1. Field of the Invention
The present invention relates to disk drives. More particularly, the present invention relates to a disk drive employing method of writing a block of data to a data region following detection of a defective servo sector.
2. Description of the Prior Art
Hard disk drives store large volumes of data on one or more disks mounted on a spindle assembly. Disk drives employ a disk control system for interfacing with a host (e.g., a computer) to control the reading and writing of data on a disk. Each disk includes at least one disk surface which is capable of storing data. On each disk surface, user data is stored in concentric circular tracks between an outside diameter and an inside diameter of the disk. Servo systems are employed to maintain alignment of a transducer head with a desired target data track (termed "track following"), for reading and writing user data on the disk surface within desired control parameters.

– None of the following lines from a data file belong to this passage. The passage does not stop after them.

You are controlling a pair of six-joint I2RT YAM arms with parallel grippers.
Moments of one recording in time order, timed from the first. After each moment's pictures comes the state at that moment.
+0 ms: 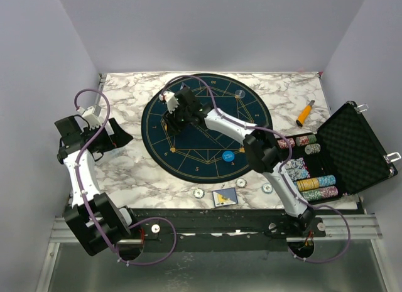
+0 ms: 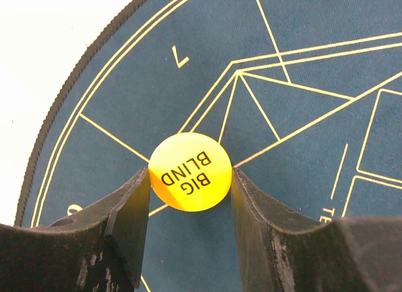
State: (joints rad) left arm 0.52 1.16 0.89 -0.58 0.78 0.06; right arm 0.79 2.43 2.10 -0.37 -0.27 -0.12
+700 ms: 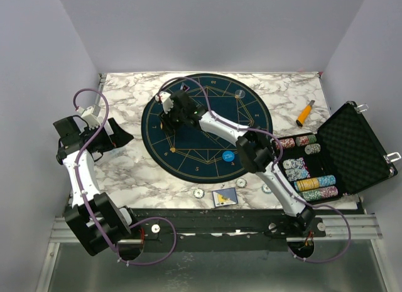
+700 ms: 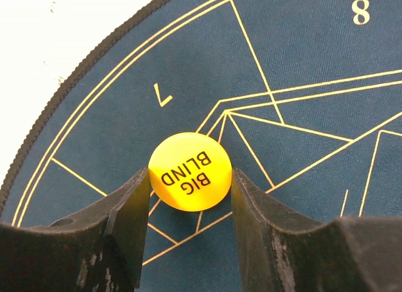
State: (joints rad) left arm 0.54 1.16 0.89 -0.58 0.84 0.06; right arm 0.81 2.57 2.24 -0.31 -0.24 -0.10
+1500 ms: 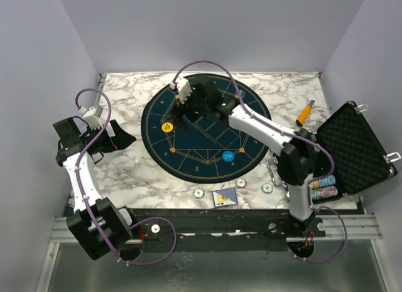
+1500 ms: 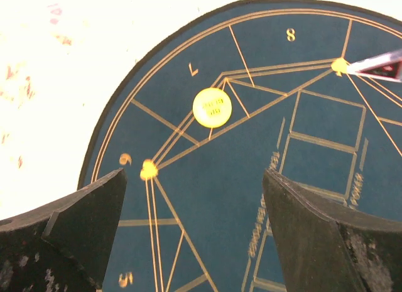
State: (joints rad) left arm 0.54 1.13 0.89 -0.61 0.92 0.12; right arm 0.80 2.09 1.89 -0.38 -0.22 -0.15
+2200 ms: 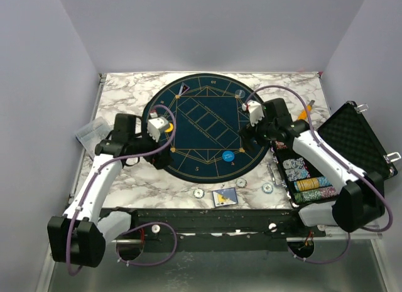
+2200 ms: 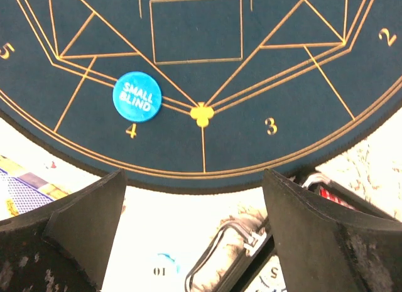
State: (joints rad) left arm -0.07 1.07 0.87 -0.67 0.71 0.37; right arm 0.41 1.39 1.09 -0.60 -0.22 -0.28
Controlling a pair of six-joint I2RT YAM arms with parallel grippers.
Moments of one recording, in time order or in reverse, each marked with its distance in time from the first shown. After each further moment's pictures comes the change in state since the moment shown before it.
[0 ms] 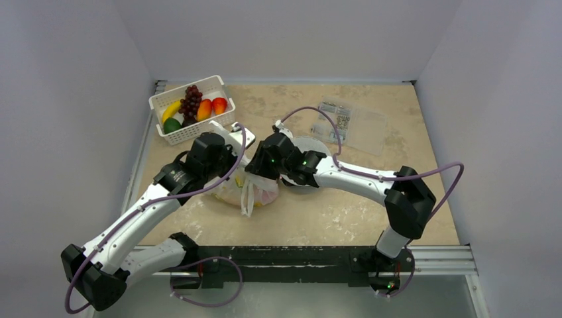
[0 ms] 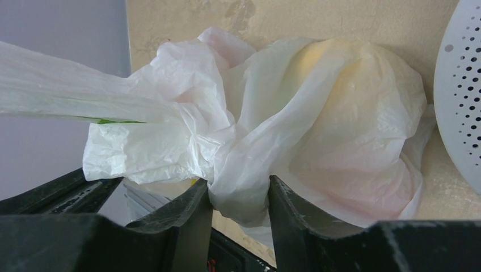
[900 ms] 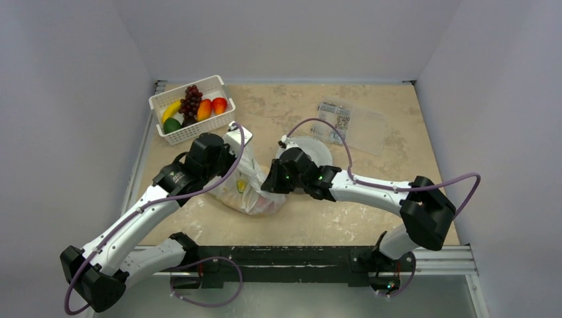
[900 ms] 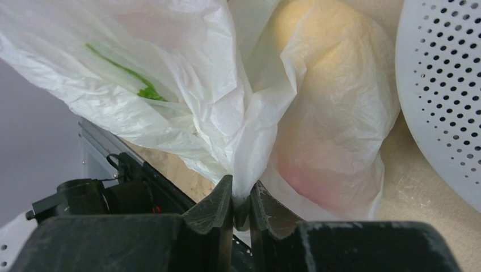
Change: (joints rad) left arm -0.003 -0.013 -0.011 0.016 -0.098 0.000; right arm 0.000 -0.160 -0.291 0.121 -0.117 -0.153
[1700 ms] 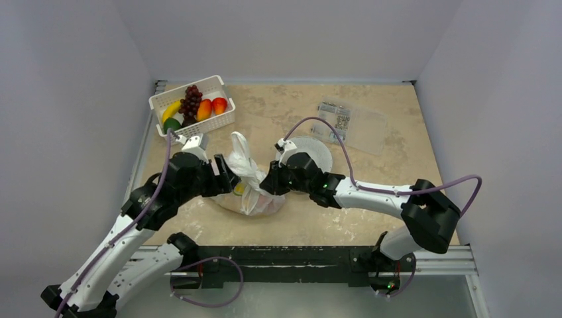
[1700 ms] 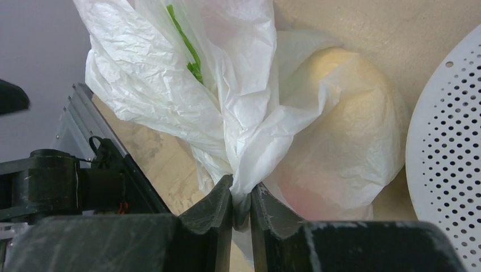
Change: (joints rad) left arm 0.001 -0.248 0.003 -0.258 0.114 -0.880; right arm 0.000 -0.039 -0.129 0.276 -0.036 -0.278
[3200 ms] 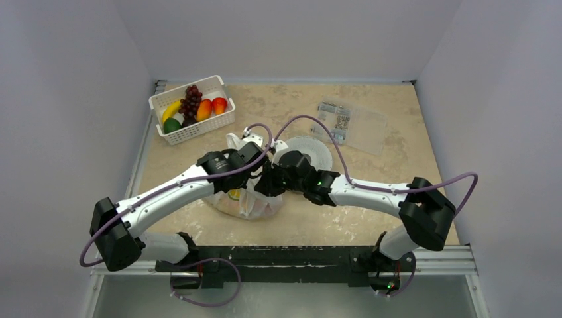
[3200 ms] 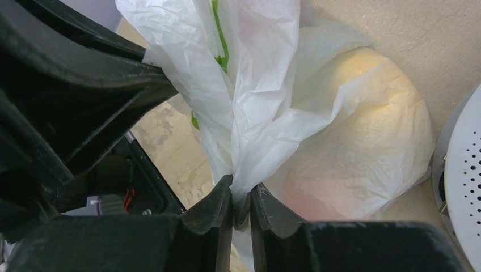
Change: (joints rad) left arm -0.273 0.578 0.182 -0.124 -0.452 0.239; right arm 0.038 0.034 0.085 -0.080 -0.027 -0.033
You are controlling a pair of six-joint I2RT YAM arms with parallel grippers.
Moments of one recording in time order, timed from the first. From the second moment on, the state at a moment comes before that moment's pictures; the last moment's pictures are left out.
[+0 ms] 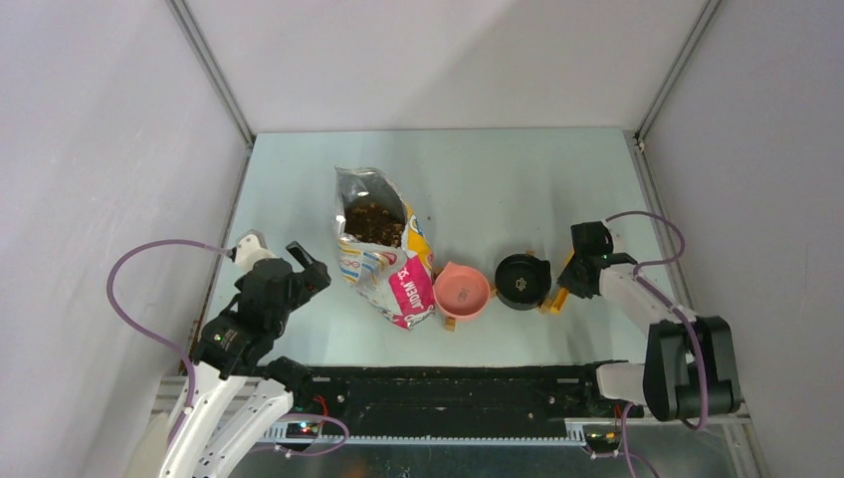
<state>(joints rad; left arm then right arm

Embedded servo systems store servo data on the same disk surface as user data to provide control signals and information employed in the operation of the servo system. User data on the disk surface is divided into groups of data sectors. Embedded servo information is recorded in servo sectors placed in radially continuous narrow wedges between the groups of data sectors. In this regard, servo sectors are commonly referred to as "servo wedges". For example, a concentric data track may include 60 equally spaced servo sectors with data regions (i.e., a region containing data sectors, groups of data sectors or partial data sectors) located between adjacent servo sectors.
Each servo sector includes track identification and tracking information used in track seeking and following operations. For example, the track identification information may include track number or address and sector number, and the tracking information may include a field for establishing automatic gain control (AGC) and phase lock oscillator information (PLO) settings, timing information (e.g. a servo sync word) and servo burst information for positioning a transducer head over the disk surface.
During execution of a command to read or write data to a target data sector on the disk surface, servo information is sampled each time a servo sector passes under the associated transducer head. Sector timing is maintained by detecting a servo sync word field for each servo sector within a timing window, wherein the timing window is set based on detection of the previous servo sync word field within a previous servo sector.
If the servo system does not detect a servo sync word within the timing window for the servo sector preceding the target data sector, a servo sync word timeout signal is generated and the servo processor may indicate that writing is unsafe (i.e., inhibits write gate) due to a defective servo sector or motor speed variation. With write gate disabled, user data is not written to the disk surface.
The servo sector may be defective due to a transient error or a "hard" sector error. A transient error is defined as an error or defect which clears over a period of time. For example, a transient error may occur due to a thermal asperity on the disk surface. A retry mode may be entered, wherein the command is retried a number of times allowing sufficient time to pass for the transient error to clear. A hard sector error conversely is not transient in nature. Hard sector errors include defects in the disk surface, which may be a result of the manufacturing process or handling of the disk drive. Hard sector errors are more permanent in nature, and do not clear using the retry process, therefore the sector in question is a defective servo sector.
The existence of a defective servo sector may become known during manufacturing testing, or during customer use. If during manufacturing testing or during later operation of the disk drive a servo sector is found to be defective due to a hard sector error, the disk drive controller conventionally will not allow read or write commands to be executed which are directed to the data sectors located between the defective servo sector and a next consecutive servo sector. A defect management scheme may be utilized to reallocate the data sectors following the defective servo sector to a sparing region. To facilitate recovery from a sector error, data is allowed to be read from the data sectors following the defective servo sector. Because of the more critical nature of writing data on the disk surface, the occurrence of a defective sector during normal use conventionally requires re-allocation of data sectors following the defective servo sector to a sparing region elsewhere on the disk. In the case of a defective servo sector, the following data region may in fact be perfectly capable of storing data reliably, therefore re-allocation of the data sectors consumes a severely limited commodity in the disk drive, i.e. the sparing region.
There is a need for a more efficient way to handle the impact of a defective servo sector.